Лейла всегда была женщиной немногословной. Юшу она приняла с той же молчаливой решимостью, с какой приняла бы и судьбу старой девы. Она была уже немолода – почти тридцати лет, – когда обнаружила, что беременна. Ее счастье было скрыто от чужих глаз, будто внутри скорлупы, как и все другие жизненные проявления этой женщины: один только Юша умел разглядеть радость в степенной улыбке жены, трудившейся за ткацким станком.
Прослыв молчальницей даже среди тех, кто и сам считал разговоры пустой тратой времени, она вдруг стала замечать, что напряженно вслушивается в дочкино воркование и без устали повторяет ей названия всего, что есть вокруг, чтобы девочка училась говорить.
Косточки в тельце Аулии были легкими, как у птички. И хотя ей исполнилось уже восемь месяцев, росточком она была с новорожденного.

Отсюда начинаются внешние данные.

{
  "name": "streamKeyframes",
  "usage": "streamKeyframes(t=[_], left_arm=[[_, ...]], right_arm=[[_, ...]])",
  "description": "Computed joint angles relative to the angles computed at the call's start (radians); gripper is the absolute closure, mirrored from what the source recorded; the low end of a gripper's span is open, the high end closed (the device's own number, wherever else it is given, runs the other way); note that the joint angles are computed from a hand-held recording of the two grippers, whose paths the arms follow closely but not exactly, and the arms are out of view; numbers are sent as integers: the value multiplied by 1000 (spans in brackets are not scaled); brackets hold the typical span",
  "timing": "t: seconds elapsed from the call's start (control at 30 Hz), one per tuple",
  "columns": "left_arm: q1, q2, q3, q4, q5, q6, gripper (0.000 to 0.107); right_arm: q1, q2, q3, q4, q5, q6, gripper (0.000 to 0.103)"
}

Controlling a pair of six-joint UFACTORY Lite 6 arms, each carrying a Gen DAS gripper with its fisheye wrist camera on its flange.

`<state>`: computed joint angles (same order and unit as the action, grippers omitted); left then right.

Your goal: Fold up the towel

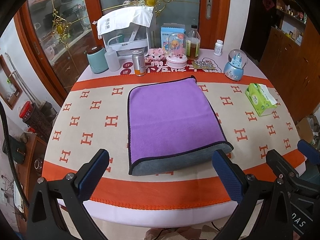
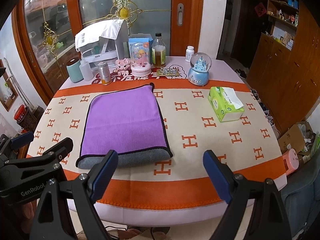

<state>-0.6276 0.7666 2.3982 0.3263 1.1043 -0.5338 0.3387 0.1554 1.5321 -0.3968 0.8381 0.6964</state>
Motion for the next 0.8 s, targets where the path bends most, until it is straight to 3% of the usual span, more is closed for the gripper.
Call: streamKeyframes(t=[0.8], left_arm=[[-7,34,63,1,31,5,5]], right_arm=[[-2,-14,-7,-1,1,0,15]])
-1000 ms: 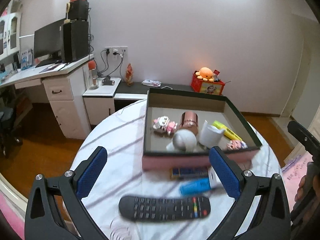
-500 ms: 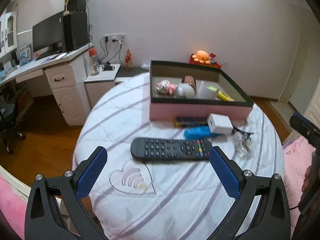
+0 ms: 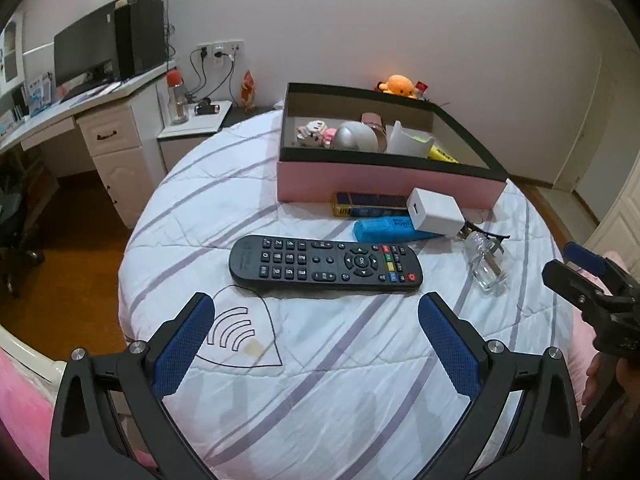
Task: Organize rigid objects
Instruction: 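Withdraw both tools back toward the white charger and glass bottle, then grasp the white charger with the left tool while the right tool grasps the glass bottle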
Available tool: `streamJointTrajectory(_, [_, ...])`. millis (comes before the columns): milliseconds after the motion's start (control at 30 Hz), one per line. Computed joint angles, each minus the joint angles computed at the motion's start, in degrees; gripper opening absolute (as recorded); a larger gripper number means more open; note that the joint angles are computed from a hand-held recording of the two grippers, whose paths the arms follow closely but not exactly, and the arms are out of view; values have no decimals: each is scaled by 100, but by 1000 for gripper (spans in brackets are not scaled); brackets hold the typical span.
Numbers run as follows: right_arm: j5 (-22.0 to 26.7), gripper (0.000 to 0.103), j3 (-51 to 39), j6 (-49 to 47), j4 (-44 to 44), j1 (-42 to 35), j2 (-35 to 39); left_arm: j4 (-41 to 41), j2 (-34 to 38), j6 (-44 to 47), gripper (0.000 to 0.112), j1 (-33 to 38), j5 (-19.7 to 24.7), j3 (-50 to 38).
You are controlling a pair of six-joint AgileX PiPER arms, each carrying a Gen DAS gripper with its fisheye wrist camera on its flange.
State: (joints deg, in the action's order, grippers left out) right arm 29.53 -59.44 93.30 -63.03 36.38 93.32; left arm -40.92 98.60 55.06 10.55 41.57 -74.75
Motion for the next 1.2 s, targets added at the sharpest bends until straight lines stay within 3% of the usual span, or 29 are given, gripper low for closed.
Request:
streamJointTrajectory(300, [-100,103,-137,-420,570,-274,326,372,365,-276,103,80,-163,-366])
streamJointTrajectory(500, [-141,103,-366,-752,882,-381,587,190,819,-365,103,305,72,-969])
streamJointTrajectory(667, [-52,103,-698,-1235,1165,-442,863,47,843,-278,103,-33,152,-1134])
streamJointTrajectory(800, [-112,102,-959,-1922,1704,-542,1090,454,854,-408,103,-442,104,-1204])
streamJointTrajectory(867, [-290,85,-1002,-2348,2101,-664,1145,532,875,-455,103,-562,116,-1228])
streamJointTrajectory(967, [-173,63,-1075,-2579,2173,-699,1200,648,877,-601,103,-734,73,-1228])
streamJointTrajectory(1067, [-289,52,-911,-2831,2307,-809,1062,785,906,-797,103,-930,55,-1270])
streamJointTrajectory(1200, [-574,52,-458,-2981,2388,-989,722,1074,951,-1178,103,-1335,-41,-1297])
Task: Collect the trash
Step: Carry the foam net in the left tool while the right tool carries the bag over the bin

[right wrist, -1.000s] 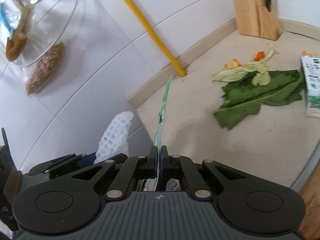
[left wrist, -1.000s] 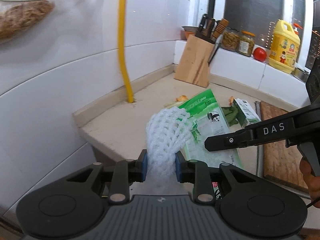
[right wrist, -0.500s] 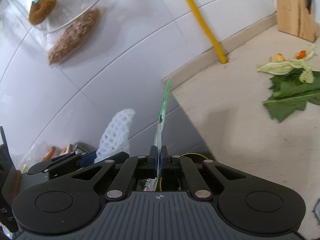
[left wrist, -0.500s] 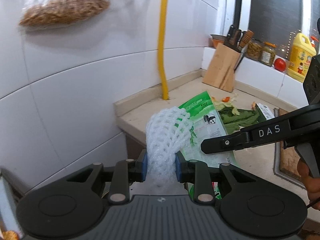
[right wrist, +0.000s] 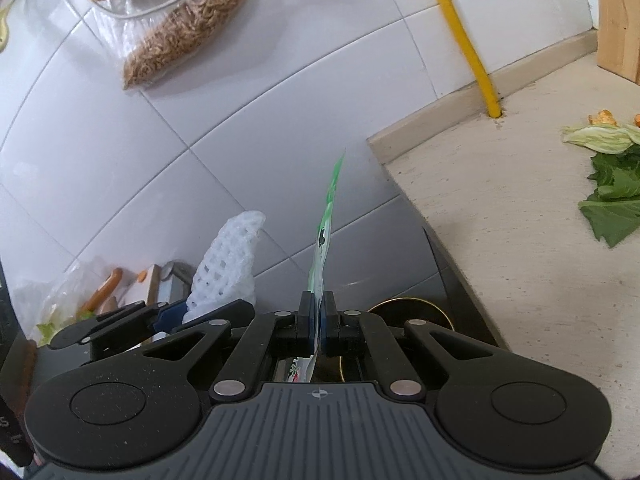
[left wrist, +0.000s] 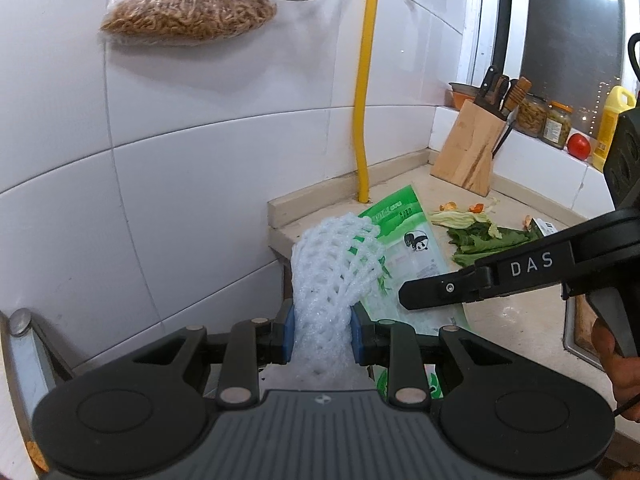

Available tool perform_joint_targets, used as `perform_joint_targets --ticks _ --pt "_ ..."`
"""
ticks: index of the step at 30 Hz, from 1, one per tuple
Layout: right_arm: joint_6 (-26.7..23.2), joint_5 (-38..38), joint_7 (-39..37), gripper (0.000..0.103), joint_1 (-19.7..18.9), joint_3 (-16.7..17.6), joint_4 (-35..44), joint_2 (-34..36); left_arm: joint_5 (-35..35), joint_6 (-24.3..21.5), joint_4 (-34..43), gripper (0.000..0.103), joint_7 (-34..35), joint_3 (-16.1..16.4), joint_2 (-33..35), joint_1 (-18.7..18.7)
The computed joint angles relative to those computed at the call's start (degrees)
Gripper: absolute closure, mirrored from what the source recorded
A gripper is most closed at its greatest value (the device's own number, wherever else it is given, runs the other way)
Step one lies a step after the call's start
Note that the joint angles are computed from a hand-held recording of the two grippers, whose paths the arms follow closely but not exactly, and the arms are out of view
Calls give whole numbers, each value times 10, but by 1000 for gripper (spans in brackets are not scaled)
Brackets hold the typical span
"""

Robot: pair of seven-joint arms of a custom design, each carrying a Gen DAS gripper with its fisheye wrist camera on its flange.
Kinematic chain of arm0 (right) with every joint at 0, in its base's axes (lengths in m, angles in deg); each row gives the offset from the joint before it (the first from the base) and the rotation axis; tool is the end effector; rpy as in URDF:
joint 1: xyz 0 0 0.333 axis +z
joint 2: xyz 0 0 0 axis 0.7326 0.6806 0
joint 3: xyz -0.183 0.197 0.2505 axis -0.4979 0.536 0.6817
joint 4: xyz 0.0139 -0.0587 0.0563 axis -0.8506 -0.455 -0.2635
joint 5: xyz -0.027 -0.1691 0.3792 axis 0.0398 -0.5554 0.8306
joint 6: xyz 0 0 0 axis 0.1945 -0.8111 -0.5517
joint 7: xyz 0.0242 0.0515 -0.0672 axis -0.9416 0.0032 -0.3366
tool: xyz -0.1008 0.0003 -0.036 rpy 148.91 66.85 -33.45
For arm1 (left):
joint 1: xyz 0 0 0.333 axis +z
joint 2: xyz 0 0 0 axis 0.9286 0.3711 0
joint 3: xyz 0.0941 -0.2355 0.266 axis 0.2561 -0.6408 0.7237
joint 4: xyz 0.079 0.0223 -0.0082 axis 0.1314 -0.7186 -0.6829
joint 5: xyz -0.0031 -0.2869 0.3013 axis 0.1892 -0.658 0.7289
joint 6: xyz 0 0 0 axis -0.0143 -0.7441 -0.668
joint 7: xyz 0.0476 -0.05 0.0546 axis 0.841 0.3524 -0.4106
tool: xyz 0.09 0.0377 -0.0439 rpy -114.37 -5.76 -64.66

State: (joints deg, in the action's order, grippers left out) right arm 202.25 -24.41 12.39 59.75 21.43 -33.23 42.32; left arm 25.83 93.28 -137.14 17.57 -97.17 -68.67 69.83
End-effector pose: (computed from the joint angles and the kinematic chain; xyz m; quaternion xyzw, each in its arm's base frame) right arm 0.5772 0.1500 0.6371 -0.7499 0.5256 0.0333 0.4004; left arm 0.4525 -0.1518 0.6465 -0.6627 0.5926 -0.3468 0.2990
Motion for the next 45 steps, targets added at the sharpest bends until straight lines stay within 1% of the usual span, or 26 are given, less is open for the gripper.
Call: perform_joint_targets --ticks 6,9,16,25,33,45 --pt "11 -11 8 99 5 7 2 5 -1 1 -1 81 0 2 3 4" --pt "6 -23 15 99 6 8 8 11 1 2 0 81 -8 1 9 8" --pt "-8 -35 16 99 2 10 30 36 33 -7 11 81 -42 -16 29 28" --pt "-44 -47 15 99 -10 22 84 94 60 -41 32 81 -74 -3 64 20" --pt "-73 -69 30 99 -20 34 121 137 63 -65 46 81 -83 18 89 5" --pt "-90 -94 53 99 -26 44 156 172 56 -85 59 81 -78 36 109 -6"
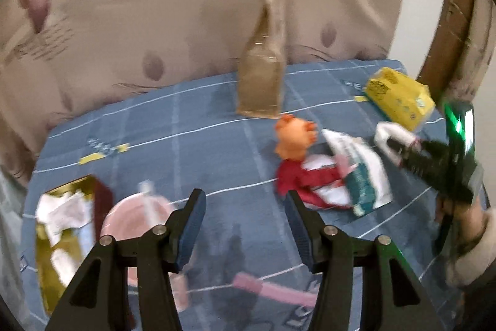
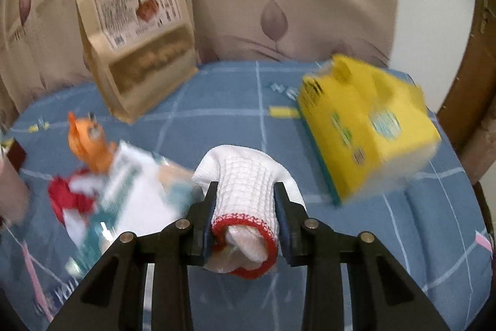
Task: Organize soft objects
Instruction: 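Grasp the orange toy with the left gripper while the right gripper holds the glove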
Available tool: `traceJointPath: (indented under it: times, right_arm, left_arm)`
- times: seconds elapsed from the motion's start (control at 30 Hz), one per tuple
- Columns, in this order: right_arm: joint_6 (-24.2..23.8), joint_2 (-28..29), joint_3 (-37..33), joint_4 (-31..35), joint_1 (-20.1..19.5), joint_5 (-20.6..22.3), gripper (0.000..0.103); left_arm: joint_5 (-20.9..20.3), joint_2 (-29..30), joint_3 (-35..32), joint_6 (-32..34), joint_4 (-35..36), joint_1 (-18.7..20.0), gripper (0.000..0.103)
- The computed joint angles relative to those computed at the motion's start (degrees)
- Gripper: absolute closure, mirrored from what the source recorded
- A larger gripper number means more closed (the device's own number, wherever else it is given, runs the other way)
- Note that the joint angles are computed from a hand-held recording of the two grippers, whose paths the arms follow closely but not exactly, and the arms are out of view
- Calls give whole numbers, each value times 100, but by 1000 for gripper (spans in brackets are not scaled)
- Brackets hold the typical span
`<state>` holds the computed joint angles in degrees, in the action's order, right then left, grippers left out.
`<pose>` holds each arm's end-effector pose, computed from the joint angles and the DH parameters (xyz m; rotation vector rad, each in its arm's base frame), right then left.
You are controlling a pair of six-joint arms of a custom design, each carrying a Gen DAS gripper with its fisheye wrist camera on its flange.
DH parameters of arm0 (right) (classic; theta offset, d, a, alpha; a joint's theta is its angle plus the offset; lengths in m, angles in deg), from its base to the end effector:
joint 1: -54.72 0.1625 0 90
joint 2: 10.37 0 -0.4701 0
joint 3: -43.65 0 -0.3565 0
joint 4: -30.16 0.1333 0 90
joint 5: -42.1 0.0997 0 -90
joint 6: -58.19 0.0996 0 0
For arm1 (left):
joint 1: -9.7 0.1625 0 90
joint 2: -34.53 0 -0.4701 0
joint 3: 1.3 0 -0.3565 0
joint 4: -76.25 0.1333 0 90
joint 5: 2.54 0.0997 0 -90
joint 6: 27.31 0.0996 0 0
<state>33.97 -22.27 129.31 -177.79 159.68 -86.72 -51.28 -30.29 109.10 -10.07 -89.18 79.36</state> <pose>0.2454 -0.6438 -0.0690 0.4571 -2.2569 0.8575 -0.0127 -0.6067 0.3180 0.5361 2.3113 -0.6531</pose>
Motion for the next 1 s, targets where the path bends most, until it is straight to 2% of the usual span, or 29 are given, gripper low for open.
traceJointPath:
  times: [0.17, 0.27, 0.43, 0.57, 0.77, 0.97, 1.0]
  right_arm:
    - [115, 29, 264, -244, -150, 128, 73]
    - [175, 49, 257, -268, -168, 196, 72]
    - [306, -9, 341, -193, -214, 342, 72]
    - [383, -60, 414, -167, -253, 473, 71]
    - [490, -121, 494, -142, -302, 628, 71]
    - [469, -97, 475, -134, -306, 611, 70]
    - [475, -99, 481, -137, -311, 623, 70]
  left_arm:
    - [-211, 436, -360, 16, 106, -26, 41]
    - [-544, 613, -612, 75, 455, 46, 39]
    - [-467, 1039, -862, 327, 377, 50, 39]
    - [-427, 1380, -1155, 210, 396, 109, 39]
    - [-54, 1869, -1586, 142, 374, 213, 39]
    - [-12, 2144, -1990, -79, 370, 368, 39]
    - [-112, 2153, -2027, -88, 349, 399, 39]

Мать винила в этом себя: «Она такая маленькая оттого, что у меня нет для нее молока, для бедной моей малютки», – ворочались в ее голове тяжелые мысли. Ни на мгновенье не отпускала она от себя ребенка. Заворачивала крошку в платок, привязывая этот сверток себе на спину, или брала ее на колени и прижимала к себе рукой. Девочка, вцепившись в материну рубаху одной ручонкой и засунув большой палец другой ручки в рот, смотрела на нее широко распахнутыми глазами.